That looks like nice work. I suspect, however, that this reflects the most important tool in the box....the woodworker. I agree that one can get good work from a variety of tools. I have seen good work from those of hundreds of years ago. No miter saws there. Just time, skill, and experience. Often times the only difference using tools is time saved.\

Again...looks good. I would be proud to have that in my house.


----------



## BigJim (Sep 2, 2008)

oberkc said:


> That looks like nice work. I suspect, however, that this reflects the most important tool in the box....the woodworker. I agree that one can get good work from a variety of tools. I have seen good work from those of hundreds of years ago. No miter saws there. Just time, skill, and experience. Often times the only difference using tools is time saved.\
> 
> Again...looks good. I would be proud to have that in my house.


Thanks buddy, you are so right, I have seen fellows with really good tools do not so good work. When I started out in woodworking there were no electric miter saws that I knew of. My dad started me out on a handsaw type of miter saw and it was more accurate than the electric ones of today. 

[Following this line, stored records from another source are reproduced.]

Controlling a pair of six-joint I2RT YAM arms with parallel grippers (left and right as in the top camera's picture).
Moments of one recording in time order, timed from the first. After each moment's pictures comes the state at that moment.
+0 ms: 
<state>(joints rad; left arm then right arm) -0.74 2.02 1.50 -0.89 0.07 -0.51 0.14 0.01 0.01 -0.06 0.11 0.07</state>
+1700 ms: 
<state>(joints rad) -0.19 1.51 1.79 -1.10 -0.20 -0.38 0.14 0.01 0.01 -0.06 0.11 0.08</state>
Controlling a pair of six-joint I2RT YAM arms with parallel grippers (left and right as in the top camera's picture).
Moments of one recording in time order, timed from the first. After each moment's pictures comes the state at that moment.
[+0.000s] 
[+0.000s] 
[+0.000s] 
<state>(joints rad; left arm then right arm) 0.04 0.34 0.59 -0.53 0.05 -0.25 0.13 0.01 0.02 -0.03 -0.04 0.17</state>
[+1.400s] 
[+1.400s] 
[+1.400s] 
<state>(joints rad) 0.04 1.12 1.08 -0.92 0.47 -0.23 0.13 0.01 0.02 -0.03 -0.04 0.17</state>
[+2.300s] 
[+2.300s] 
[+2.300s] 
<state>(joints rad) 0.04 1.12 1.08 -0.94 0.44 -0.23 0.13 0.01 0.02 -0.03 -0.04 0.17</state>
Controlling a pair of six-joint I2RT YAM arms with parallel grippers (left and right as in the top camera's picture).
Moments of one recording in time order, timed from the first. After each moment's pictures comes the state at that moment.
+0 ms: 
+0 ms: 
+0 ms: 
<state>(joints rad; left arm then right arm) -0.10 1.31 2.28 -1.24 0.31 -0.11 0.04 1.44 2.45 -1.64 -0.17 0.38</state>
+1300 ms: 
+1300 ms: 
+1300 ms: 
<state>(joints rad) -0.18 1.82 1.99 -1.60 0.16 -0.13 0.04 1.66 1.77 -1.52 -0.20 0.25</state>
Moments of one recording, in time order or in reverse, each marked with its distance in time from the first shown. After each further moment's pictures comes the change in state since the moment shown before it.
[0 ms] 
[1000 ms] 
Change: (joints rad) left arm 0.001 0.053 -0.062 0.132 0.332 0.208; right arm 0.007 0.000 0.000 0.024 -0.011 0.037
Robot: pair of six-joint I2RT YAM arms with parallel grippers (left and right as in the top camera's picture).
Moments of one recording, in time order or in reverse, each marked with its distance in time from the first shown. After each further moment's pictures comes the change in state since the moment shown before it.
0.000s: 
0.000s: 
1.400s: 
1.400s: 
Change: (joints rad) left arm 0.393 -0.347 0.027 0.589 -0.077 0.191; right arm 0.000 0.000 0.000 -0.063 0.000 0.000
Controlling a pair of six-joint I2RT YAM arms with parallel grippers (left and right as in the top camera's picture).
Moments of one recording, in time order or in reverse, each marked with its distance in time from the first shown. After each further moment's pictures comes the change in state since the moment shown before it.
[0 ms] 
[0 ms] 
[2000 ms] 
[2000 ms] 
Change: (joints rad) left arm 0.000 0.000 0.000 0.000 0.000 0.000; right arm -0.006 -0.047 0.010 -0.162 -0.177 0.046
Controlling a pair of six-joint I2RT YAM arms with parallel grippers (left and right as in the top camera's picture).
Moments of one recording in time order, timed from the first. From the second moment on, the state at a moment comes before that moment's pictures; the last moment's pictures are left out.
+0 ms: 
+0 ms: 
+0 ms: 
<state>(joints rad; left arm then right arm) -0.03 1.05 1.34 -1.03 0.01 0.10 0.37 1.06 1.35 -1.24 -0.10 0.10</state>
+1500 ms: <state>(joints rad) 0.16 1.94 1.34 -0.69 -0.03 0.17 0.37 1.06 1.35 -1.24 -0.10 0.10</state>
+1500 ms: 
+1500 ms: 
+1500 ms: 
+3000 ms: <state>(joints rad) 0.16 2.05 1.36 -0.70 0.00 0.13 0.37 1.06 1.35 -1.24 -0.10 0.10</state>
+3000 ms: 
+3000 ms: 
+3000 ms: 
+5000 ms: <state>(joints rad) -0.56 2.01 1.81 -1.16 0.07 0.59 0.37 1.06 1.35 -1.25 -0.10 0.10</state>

Sorry about hijacking your thread Steve.


----------



## epson (Jul 28, 2010)

What do you guys think of Rigid?


----------



## oberkc (Dec 3, 2009)

> What do you guys think of Rigid?


I have read several posts from those who make a living using tools who don't like Rigid. I am not one of those. I have only a small collection of Rigid tools, but they are all wholly adequate for my needs. I do a bit of woodworking in the winter, house projects all year, and the occasional project for freinds. Never had a problem, other than failed batteries, which they replaced for free, no questions asked.


----------



## BigJim (Sep 2, 2008)

I haven't tried a Rigid so I can't help you on that one, sorry.


----------



## Jim F (Mar 4, 2010)

I bought an used Chicago electric 10 inch sliding miter for $40 recently. Originally bought at Harbor Freight I imagine. It seems to perform well so far. I figured for the price I'd take a chance on it. Found the manual on the Harbor Freight site. 

I'd say an occasional user should look for precision over durability if you have to make a choice. It's not like you are going to be using it daily on the job. 

As far a Rigid, I am impressed with some of their products I have seen. Their angle grinder has a nice look and feel to it for example.


----------



## WirelessG (Mar 22, 2009)

jiju1943 said:


> I am not trying to sound like a smart alack or anything but* I will put my DW708 up against any miter saw for accuracy*. I have used it to cut very small pieces all the pieces in the picture below were cut on the DW708.



I'll second that.


----------



## epson (Jul 28, 2010)

oberkc said:


> I have read several posts from those who make a living using tools who don't like Rigid. I am not one of those. I have only a small collection of Rigid tools, but they are all wholly adequate for my needs. I do a bit of woodworking in the winter, house projects all year, and the occasional project for freinds. Never had a problem, other than failed batteries, which they replaced for free, no questions asked.


I am like yourself I also have a few rigid tools and they suit my needs very well but I kind of was hesitant on purchasing a rigid miter saw until I got some feed back on people that actually used them on the job.


----------



## kwikfishron (Mar 11, 2010)

I’ve used and abused my 708 for years unload and load daily the saw looks beat up all to hell and never have I had to adjust anything. 

If there is such a thing as a bullet proof chop saw the DW708 would be it.

Although sometimes at the end of the day my back wishes I’d use something else.


----------